World

University leader resigns after evidence on campus antisemitism

University of Pennsylvania President Liz Magill (Mark Schiefelbein/AP)
University of Pennsylvania President Liz Magill (Mark Schiefelbein/AP)

The University of Pennsylvania’s president has resigned amid pressure from donors and criticism over evidence at a congressional hearing where she was unable to say under repeated questioning that calls on campus for the genocide of Jews would violate the school’s conduct policy.

The departure of Liz Magill, in her second year as president of the Ivy League school, was announced by the school late on Saturday afternoon.

The statement said Ms Magill will remain a tenured faculty member at the university’s Carey Law School.
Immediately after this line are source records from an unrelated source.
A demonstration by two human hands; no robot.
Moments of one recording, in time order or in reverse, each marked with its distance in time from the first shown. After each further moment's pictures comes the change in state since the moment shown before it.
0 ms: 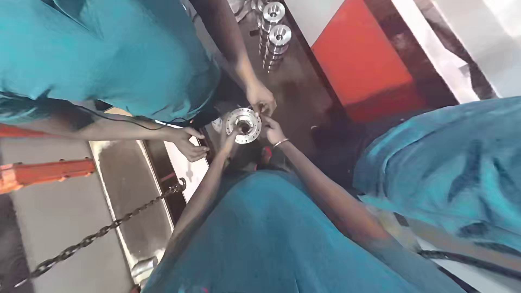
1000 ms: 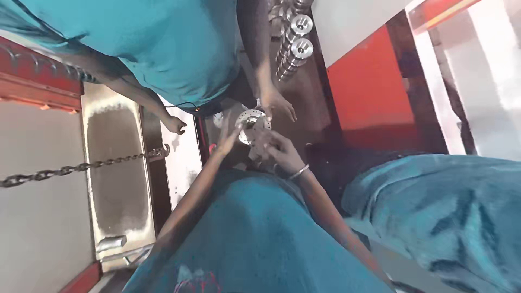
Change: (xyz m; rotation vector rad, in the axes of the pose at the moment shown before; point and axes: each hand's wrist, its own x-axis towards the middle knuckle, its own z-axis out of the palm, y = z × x) left_hand -0.029 0.029 -0.031 0.235 0.040 0.026; right_hand -0.064 -0.081 -0.001 -0.124 -0.307 -0.138
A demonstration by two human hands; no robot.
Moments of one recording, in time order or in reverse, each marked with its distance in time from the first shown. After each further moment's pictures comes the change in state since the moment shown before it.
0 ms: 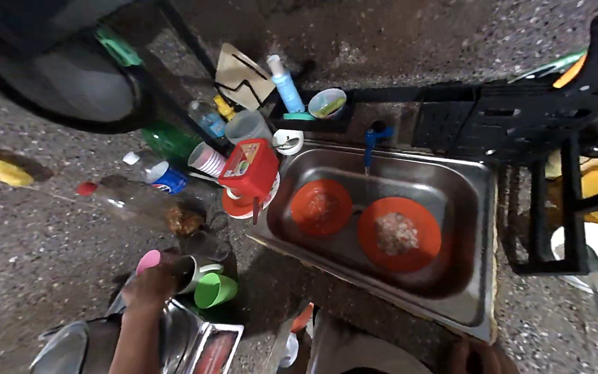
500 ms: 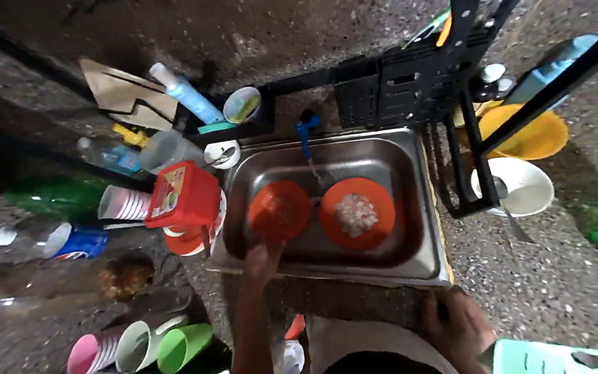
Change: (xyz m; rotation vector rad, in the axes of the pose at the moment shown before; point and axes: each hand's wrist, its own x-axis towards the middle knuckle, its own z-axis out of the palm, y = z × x) left_hand -0.081 0.246 0.003 -0.584 -0.013 0.751; right_hand 0.003 -0.004 0.003 0.020 0.018 0.062
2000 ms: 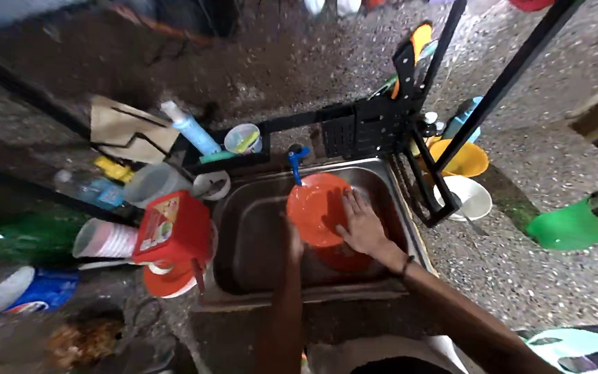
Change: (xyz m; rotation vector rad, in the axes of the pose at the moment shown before) left_hand 0.126 0.081 0.105 -1.295 -0.021 0.107; right_hand 0.188 -0.114 0.100 0.087 -0.776 -0.216
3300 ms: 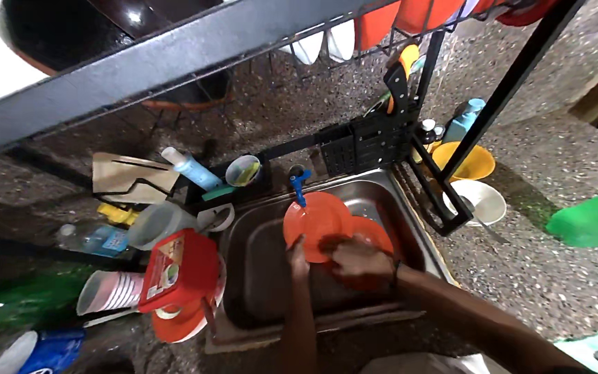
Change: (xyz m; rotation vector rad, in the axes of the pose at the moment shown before) left_hand 0.018 0.004 -0.011 0.032 0.178 -0.126; right_hand 0.023 -0.020 0.041 -0.040 -0.307 -0.411
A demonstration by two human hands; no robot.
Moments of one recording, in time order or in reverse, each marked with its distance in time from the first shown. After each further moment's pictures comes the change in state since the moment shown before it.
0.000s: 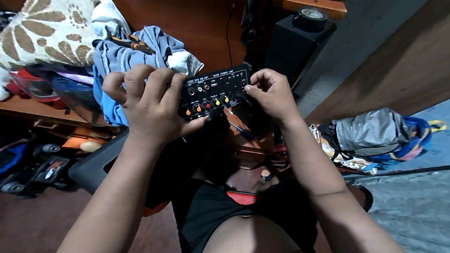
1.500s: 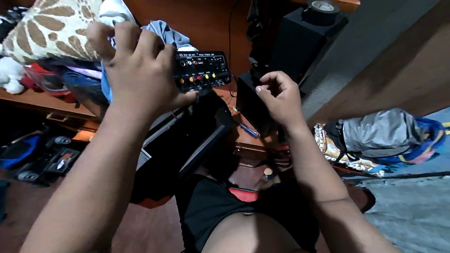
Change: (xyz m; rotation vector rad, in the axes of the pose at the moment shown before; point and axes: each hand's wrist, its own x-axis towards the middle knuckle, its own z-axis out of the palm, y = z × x) left_hand 0.049 -0.025 -0.011 0.045 -0.423 -0.099; right_hand -0.021 0.014 0.000 -0.072 0.098 -0.044
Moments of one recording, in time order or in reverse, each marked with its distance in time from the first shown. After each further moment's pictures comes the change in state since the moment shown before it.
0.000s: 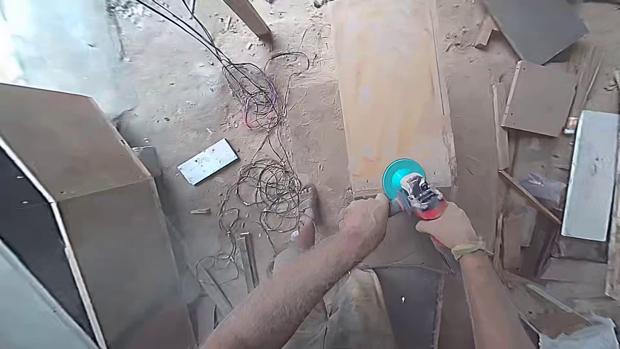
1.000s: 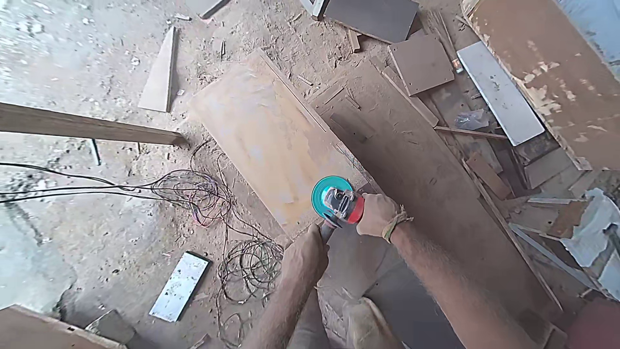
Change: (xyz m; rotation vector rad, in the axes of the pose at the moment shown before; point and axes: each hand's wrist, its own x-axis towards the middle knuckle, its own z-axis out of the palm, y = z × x) left_hand 0.020 0.044 0.013 0.289 0.062 -0.164; right_hand 0.004 0.027 -0.037 0.013 -0.167 -0.105
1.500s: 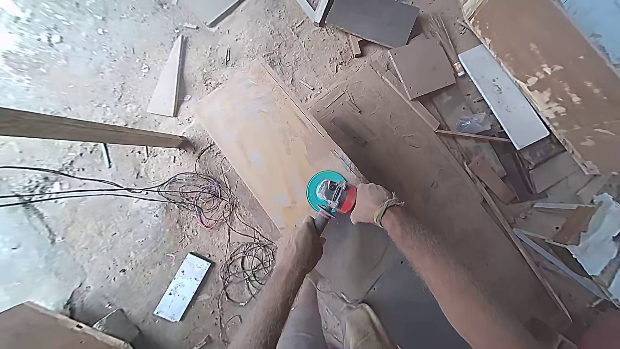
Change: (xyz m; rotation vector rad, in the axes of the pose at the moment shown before) left_hand 0.007 0.010 -0.029 -0.017 0.015 0.019; right_hand 0.009 -0.004 -0.036 -0.020 0.010 -0.015
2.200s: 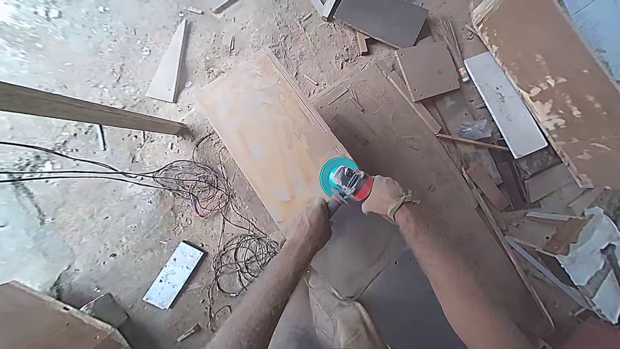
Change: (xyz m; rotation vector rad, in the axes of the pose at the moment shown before) left_hand 0.011 0.028 -0.017 0.004 0.012 0.101; right_hand 0.008 0.027 -0.008 0.080 0.083 0.089
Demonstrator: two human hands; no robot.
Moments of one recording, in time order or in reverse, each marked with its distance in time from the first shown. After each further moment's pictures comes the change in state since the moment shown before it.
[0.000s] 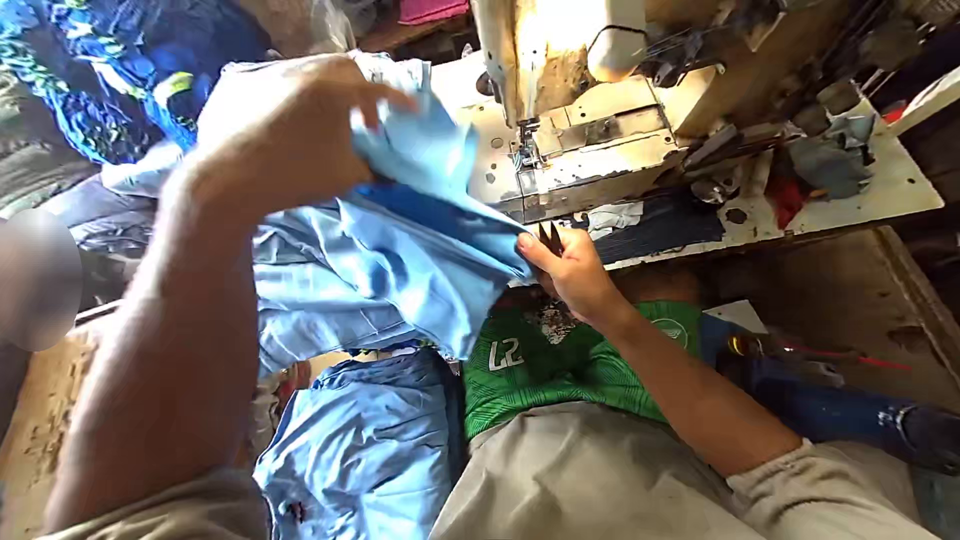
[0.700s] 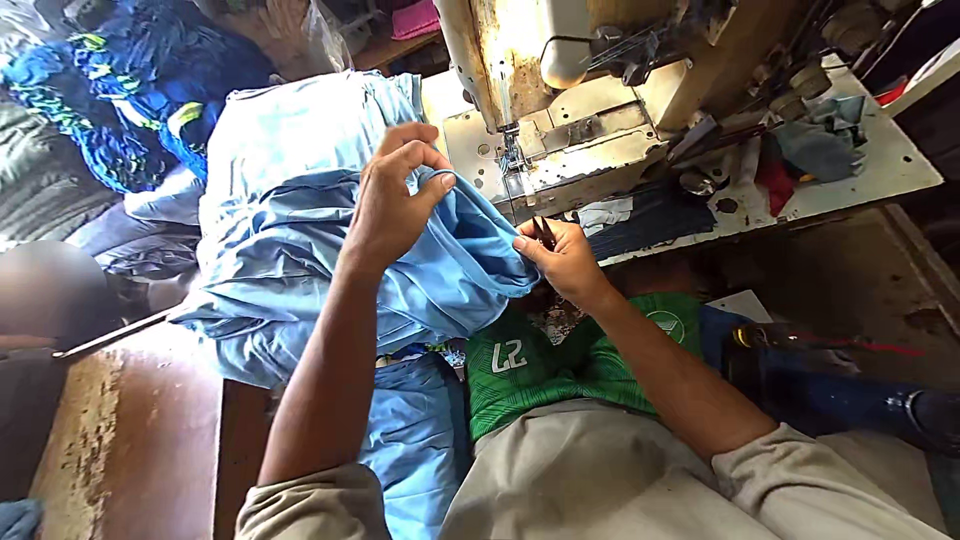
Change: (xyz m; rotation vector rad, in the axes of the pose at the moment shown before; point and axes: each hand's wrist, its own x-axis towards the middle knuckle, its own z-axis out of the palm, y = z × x) left_hand 0.014 0.076 0.086 -0.482 0.280 -0.128; right_hand 0.008 0.019 -0.014 -0.101 0.073 -0.196
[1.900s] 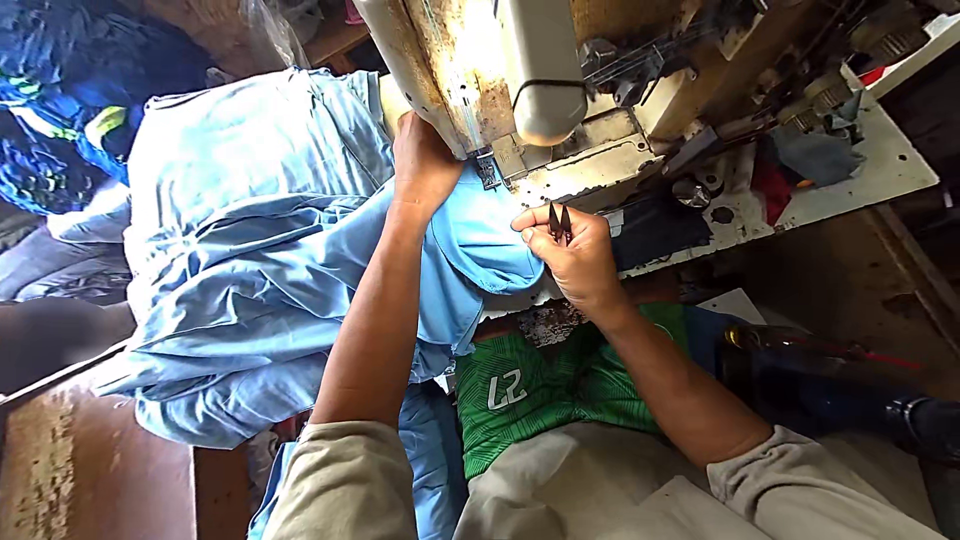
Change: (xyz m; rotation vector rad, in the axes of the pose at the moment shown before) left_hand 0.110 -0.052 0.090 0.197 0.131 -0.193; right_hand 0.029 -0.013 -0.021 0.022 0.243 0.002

She has agreed to keep serving as Penn’s leader until the university names an interim president.

Calls for Ms Magill’s resignation exploded after Tuesday’s evidence in a US House committee on antisemitism on college campuses, where she appeared with the presidents of Harvard University and MIT.

College Presidents Backlash
University of Pennsylvania President Liz Magill (Mark Schiefelbein/AP)

Universities across the US have been accused of failing to protect Jewish students amid rising fears of antisemitism worldwide and fallout from Israel’s intensifying war in Gaza, which faces heightened criticism for the mounting Palestinian death toll.

The three presidents were called before the committee to answer those accusations.

But their lawyerly answers drew renewed blowback from opponents, focused particularly on a line of questioning from Representative Elise Stefanik, a Republican, who repeatedly asked whether “calling for the genocide of Jews” would violate Penn’s code of conduct.

“If the speech turns into conduct it can be harassment, yes,” Ms Magill said.

Pressed further, Ms Magill told Ms Stefanik: “It is a context-dependent decision, congresswoman.”

Criticism rained down from the White House, Pennsylvania governor Josh Shapiro, members of Congress and donors.

One donor, Ross Stevens, threatened to withdraw a 100 million US dollar gift because of the university’s “stance on antisemitism on campus” unless Ms Magill was replaced.

A day later, Ms Magill addressed the criticism, saying in a video that she would consider a call for the genocide of Jewish people to be harassment or intimidation and that Penn’s policies need to be “clarified and evaluated”.

Ms Magill had been under fire from some donors and alumni this autumn over the university’s handling of various perceived acts of antisemitism.

That included allowing a Palestinian literary arts festival to be held on its campus in September featuring speakers whose past statements about Israel had drawn accusations of antisemitism.

A former US Supreme Court law clerk, Ms Magill, 57, is the daughter of a retired federal judge and was dean of Stanford University’s law school and a top administrator at the University of Virginia before Penn hired her as its ninth president last year.

Earlier on Saturday, New York’s governor called on the state’s colleges and universities to swiftly address cases of antisemitism and what she described as any “calls for genocide” on campus.

In a letter to college and university presidents, Governor Kathy Hochul said her administration would enforce violations of the state’s Human Rights Law and refer any violations of federal civil rights law to US officials.

Ms Hochul said she has spoken to chancellors of the State University of New York and City University of New York public college systems who she said confirmed “that calling for genocide of any group” or tolerating antisemitism violates codes of conduct on their campuses “and would lead to swift disciplinary action”.

The governor’s letter does not address any specific incidents.

A popular chant at pro-Palestinian rallies at Penn and other universities has been falsely misrepresented in recent months as claiming to call for “Jewish genocide”.

Experts and advocates say the chant, “Israel, we charge you with genocide”, is a typical refrain heard at pro-Palestinian rallies.

Jewwish and Palestinian supporters both acknowledge protesters are not saying: “We want Jewish genocide.”